Loss from operations of discontinued operations before income taxes

  $ (91,615 ) $ (36,210 ) $ (3,752 )

Gain (loss) on disposal

    0     267     (55 )

Income tax benefit (provision)

    (4,374 )   124     2,659  
               

Loss from discontinued operations, net of income taxes

  $ (95,989 ) $ (35,819 ) $ (1,148 )
               

        During 2011 and 2012, Headwaters recorded impairment charges related to the coal cleaning business totaling $72.0 and $13.0 million, respectively. Headwaters sold one coal cleaning facility during 2012 for cash proceeds of $2.0 million plus potential future consideration and an estimated gain of approximately $0.3 million was recognized on that sale. In 2013, Headwaters sold its remaining ten facilities and again recognized an estimated gain at the time of sale. Subsequent to the dates of sale, some adjustments of the previously recognized estimated gains on the sales transactions were recognized, all of which are included in the reported 2013 loss on disposal reflected in the table above. Headwaters currently expects that additional adjustments to the estimated gains and losses may be recognized in 2014 as certain contingencies are resolved.

        For all sales transactions, a majority of the consideration is in the form of potential production royalties and deferred purchase price, which amounts are dependent upon future plant production levels over several years. While maximum potential future production royalties and deferred purchase price on the sales transactions could total more than $50 million, such potential proceeds were not considered in the gain or loss calculations and will be accounted for in future periods when any such amounts are received. Headwaters currently expects to continue to recognize in discontinued operations any cash receipts or expenditures related to the former coal cleaning business that are received or paid during 2014.

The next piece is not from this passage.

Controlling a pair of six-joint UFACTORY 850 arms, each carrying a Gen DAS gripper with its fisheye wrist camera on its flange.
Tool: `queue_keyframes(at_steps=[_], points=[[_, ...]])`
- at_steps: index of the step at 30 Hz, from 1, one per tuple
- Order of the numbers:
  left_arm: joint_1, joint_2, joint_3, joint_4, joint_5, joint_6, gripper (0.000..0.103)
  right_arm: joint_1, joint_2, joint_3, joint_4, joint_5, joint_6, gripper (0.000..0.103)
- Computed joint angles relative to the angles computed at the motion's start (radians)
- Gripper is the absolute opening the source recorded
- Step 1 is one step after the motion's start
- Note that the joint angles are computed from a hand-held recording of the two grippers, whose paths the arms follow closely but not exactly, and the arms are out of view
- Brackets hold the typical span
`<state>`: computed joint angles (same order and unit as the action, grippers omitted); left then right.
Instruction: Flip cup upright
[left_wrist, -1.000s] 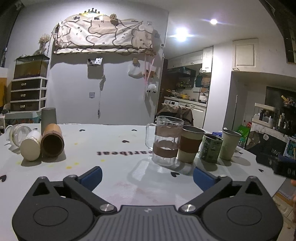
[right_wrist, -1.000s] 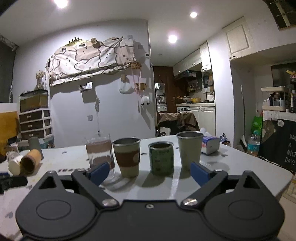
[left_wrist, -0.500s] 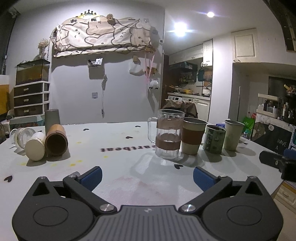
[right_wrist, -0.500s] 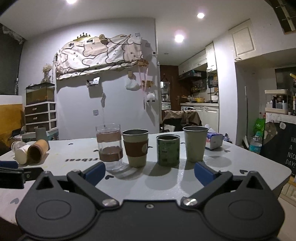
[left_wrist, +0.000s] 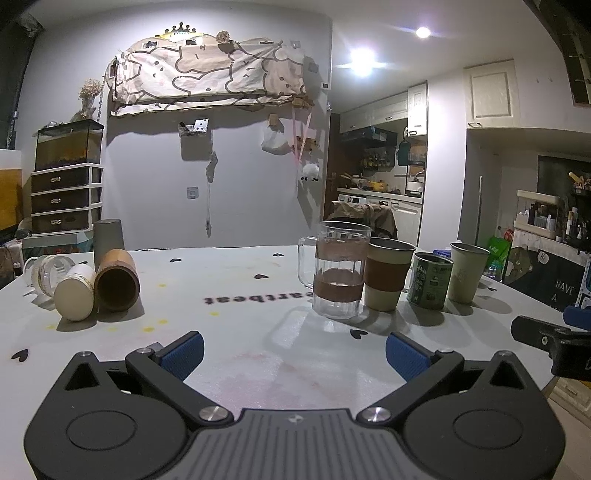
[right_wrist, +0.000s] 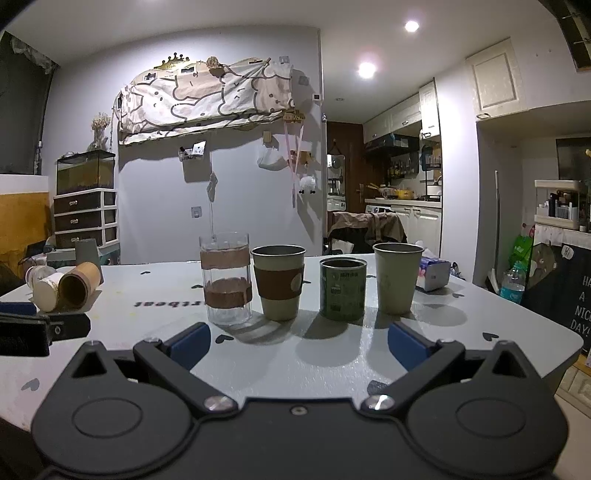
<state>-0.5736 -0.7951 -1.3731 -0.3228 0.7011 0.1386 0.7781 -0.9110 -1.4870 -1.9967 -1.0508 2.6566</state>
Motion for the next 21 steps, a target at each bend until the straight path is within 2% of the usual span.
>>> queue_keyframes(at_steps=[21], points=[[0.001,0.004,0.007,-0.001,0.008,-0.006,0.103,0.0,-0.005,-0.011,0.012,0.006,-0.008,0.103]])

        In accordance with the terms of the asset purchase agreement for one of the sales transactions, the buyer of the coal cleaning facilities agreed to assume the lease and reclamation obligations related to certain of the facilities. Subsequent to the date of sale, Headwaters amended the purchase agreement to provide the buyer with additional time to make payments to Headwaters, as well as fulfill contractual requirements related to the assumed reclamation obligations. The buyer continues to make progress, but as of September 30, 2013, Headwaters remains contingently liable for some of the assumed obligations and accrued approximately $6.7 million to meet those contingent liabilities if necessary. As reflected in Note 5, Headwaters has also reserved certain receivables due from the buyer until such time as collection is more certain.

        Also in connection with the same sales transaction described above, Headwaters agreed to identify 1.0 million tons of feedstock for one of the sold facilities or be subject to a $7 per ton liability for each ton below the 1.0 million ton obligation that was not identified. As of September 30, 2013, this obligation was met and the related remaining liability was eliminated.